Am Korpus werden die Saiten von einer modernen Brücke namens „Metalcraft M5“ aufgenommen, deren Form ein wenig an ETS-Modelle erinnert. Sie bietet die üblichen Einstellmöglichkeiten für Intonation und Saitenlage. Zudem lassen sich die Saiten wahlweise von hinten einhängen oder durch den Korpus führen – bei unserem Testbass ist die String-Through-Body-Variante umgesetzt. Der GB Fusion 5 ist ab Werk übrigens mit D’Addario EXL170-5SL Nickelsaiten bespannt.
Mit welchen Pickups und welcher Elektronik wird der Cort GB-Fusion 5 ABB bestückt?
Laut eigenen Aussagen blickt Cort bereits auf jahrzehntelange Erfahrung im Wickeln von Pickups zurück. Dementsprechend stammen auch die beiden Singlecoils aus eigener Fertigung. Sie hören auf die Bezeichnung „Voiced Tone VTB-ST“ und sollen den robusten Sound von Vintage-Singlecoils mit moderner Transparenz und Artikulation verbinden – große Worte, mehr dazu im Praxisteil.

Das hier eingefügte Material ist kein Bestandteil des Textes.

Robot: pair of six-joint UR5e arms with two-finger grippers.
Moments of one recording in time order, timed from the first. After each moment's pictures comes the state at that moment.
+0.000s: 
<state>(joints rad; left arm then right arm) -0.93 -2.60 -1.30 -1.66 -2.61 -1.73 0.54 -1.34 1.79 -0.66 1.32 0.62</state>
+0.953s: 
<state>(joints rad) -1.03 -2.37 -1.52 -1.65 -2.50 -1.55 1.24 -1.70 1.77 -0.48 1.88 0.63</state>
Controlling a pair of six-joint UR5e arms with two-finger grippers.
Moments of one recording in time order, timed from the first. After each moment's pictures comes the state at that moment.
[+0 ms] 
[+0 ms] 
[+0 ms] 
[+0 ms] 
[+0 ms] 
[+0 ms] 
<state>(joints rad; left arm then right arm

Die beiden Einspuler geben ihr Signal an eine aktive Elektronik weiter, die den Bass mit einem Dreiband-EQ ausstattet. Zur Klangregelung stehen ein Lautstärkeregler, ein Balance-Regler sowie die drei EQ-Potis für Bässe, Mitten und Höhen zur Verfügung.
Der Volume-Regler ist zudem mit einer Push/Pull-Funktion ausgestattet und ermöglicht bei Bedarf den Wechsel in den passiven Betrieb. Für den aktiven Betrieb wird eine 9-Volt-Batterie benötigt, die in einem Fach mit Klappdeckel auf der Rückseite sitzt.
Was gehört zum Lieferumfang des Cort GB-Fusion 5 ABB?
Wie wir sehen, ist der Cort GB-Fusion 5 für einen Fünfsaiter dieser Preisklasse hervorragend ausgestattet, und Cort zeigt sich auch beim Zubehör spendabel. Zum Lieferumfang gehört nämlich eine schicke Gigbag, in der sich der Bass samt Zubehör wie Kabel oder Stimmgerät transportieren lässt.
Die Tasche ist allerdings nur leicht gepolstert, was für den Weg zur Probe oder zur Musikschule völlig in Ordnung ist. Wer eine professionellere Lösung braucht, sollte hier noch ein paar Euro in eine stabilere Tasche oder einen Koffer investieren.